Aristotelia brochodesma

Scientific classification
- Kingdom: Animalia
- Phylum: Arthropoda
- Clade: Pancrustacea
- Class: Insecta
- Order: Lepidoptera
- Family: Gelechiidae
- Genus: Aristotelia
- Species: A. brochodesma
- Binomial name: Aristotelia brochodesma Meyrick, 1908

= Aristotelia brochodesma =

- Authority: Meyrick, 1908

Species of moth

Aristotelia brochodesma is a moth of the family Gelechiidae. It was described by Edward Meyrick in 1908. It is found in Assam, India.

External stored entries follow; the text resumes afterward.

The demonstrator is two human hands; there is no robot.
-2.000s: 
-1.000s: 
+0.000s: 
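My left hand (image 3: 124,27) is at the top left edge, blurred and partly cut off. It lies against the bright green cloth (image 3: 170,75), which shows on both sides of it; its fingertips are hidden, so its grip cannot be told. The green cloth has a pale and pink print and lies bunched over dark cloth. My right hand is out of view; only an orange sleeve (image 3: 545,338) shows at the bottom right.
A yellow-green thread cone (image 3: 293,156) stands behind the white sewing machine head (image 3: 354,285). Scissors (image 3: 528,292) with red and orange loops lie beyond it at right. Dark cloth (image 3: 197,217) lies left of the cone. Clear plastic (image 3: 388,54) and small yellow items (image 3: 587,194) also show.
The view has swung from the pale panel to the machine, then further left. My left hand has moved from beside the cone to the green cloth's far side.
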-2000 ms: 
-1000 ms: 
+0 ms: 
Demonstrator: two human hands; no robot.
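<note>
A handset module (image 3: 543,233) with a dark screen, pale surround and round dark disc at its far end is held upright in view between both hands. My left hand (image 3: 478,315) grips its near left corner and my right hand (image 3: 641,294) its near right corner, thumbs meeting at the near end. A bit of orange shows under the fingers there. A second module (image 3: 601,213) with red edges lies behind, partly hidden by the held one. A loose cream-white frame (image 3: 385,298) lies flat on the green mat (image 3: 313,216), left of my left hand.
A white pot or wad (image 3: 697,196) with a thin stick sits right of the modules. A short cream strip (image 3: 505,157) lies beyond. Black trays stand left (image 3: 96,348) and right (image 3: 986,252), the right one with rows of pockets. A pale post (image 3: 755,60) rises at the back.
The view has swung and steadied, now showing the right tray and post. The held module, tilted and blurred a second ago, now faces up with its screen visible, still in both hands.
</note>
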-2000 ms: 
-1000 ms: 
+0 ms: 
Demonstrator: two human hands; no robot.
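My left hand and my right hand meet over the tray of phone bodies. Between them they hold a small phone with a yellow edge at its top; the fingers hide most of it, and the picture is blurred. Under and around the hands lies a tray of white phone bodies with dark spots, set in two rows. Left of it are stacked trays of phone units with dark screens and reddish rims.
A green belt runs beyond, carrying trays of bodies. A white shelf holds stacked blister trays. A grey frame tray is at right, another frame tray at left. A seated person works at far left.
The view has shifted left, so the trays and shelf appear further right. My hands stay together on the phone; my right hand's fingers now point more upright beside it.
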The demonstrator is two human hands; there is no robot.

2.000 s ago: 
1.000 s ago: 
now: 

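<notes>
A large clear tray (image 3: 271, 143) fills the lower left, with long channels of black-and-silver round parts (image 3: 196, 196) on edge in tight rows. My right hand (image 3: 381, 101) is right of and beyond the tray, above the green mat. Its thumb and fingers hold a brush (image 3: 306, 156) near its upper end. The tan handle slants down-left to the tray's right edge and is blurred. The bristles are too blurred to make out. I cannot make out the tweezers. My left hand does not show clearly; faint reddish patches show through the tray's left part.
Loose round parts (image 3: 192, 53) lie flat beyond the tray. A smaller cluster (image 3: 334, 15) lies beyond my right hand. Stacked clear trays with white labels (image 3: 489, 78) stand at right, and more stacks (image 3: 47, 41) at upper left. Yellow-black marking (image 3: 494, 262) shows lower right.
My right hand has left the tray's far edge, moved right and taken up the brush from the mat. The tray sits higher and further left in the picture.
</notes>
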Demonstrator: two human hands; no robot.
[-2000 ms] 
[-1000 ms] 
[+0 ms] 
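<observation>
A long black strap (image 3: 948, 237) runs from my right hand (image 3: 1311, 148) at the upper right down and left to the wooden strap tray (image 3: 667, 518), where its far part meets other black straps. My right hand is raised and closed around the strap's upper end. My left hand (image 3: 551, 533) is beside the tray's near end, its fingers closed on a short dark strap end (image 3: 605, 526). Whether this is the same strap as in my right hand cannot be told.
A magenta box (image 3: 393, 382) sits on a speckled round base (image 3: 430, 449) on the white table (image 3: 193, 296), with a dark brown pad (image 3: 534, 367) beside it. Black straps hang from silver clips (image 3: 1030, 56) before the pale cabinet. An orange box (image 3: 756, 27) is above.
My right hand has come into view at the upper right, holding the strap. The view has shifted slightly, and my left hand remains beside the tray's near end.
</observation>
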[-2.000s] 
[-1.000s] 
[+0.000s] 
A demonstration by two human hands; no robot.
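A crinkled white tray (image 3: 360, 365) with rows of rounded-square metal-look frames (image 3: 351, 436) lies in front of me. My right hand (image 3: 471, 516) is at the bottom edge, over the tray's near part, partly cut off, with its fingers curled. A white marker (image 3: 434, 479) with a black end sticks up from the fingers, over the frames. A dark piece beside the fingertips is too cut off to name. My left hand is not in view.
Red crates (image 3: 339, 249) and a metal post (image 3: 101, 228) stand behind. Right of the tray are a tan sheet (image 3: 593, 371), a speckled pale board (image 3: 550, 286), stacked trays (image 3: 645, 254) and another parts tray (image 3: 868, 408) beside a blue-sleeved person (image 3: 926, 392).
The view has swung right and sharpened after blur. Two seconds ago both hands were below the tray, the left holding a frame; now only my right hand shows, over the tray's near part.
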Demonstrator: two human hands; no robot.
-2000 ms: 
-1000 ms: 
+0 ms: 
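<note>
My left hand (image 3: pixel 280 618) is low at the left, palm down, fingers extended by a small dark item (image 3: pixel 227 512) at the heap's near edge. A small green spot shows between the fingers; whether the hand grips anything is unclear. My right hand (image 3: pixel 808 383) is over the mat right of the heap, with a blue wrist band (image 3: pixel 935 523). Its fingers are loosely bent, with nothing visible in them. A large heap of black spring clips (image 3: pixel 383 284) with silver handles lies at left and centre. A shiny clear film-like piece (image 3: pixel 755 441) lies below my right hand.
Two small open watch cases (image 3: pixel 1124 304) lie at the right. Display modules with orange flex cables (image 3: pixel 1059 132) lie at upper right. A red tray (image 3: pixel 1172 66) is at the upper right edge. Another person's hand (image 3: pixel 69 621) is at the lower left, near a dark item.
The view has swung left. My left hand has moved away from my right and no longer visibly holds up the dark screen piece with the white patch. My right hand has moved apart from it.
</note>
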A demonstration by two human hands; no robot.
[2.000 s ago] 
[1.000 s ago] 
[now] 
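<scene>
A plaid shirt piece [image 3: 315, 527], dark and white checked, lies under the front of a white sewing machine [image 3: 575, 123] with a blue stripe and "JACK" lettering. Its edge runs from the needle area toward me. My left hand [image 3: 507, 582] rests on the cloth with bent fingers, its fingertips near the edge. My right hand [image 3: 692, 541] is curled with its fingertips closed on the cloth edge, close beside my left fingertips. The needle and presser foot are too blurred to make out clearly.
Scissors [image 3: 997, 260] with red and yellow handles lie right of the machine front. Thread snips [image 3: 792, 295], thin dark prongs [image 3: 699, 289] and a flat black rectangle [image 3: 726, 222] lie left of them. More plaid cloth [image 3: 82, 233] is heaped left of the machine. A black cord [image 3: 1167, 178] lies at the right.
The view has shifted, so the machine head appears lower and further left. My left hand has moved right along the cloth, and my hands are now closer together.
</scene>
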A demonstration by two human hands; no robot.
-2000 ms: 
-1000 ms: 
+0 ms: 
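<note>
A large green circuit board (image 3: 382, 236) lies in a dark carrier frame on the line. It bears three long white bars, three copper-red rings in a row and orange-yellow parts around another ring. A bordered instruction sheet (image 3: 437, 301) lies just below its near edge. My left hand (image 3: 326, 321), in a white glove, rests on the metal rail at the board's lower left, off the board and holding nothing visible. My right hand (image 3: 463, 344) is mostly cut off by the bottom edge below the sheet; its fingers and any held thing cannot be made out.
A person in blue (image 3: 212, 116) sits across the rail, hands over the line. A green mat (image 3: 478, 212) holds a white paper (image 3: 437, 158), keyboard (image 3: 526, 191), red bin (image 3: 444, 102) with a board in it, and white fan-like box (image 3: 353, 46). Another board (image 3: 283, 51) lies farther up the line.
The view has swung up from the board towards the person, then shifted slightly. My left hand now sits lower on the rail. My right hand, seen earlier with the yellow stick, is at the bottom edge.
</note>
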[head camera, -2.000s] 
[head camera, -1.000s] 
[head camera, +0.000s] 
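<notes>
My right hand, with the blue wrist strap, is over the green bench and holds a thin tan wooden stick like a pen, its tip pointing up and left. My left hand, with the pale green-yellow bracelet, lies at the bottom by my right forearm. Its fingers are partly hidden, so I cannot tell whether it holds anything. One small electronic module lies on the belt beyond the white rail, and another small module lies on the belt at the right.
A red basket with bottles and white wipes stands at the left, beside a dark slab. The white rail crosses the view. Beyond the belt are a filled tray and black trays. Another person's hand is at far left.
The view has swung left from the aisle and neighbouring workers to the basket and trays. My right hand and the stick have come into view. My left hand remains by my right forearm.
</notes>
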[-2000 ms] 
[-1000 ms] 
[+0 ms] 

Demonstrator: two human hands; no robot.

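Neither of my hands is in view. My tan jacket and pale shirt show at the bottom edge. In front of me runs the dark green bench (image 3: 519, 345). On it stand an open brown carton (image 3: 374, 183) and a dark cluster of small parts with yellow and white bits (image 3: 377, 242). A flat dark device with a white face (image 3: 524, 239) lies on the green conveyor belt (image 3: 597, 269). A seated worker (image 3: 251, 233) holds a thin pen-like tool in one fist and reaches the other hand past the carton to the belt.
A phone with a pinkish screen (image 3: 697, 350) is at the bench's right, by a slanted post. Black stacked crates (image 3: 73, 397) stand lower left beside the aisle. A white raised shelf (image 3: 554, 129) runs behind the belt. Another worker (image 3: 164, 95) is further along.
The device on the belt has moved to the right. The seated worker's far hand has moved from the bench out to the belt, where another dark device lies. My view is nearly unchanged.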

The wingspan is 8–9 mm. The forewings are brown with a slender angulated white fascia at one-fifth, preceded by spots of blackish suffusion on the costa and below the middle, and followed below the middle by an elongate blackish mark terminated by a whitish dot, but these dark markings are sometimes merged in a general dark fuscous suffusion. There is a slender or irregular oblique whitish median fascia, preceded by a blackish spot on the costa and a dot above the dorsum, and followed by a blackish mark beneath the costa terminated by a white dot. A slender white fascia is found from three-fourths of the costa to before the tornus, the central third somewhat enlarged and containing a linear oblique black mark. The hindwings are dark fuscous, thinly scaled in the disc.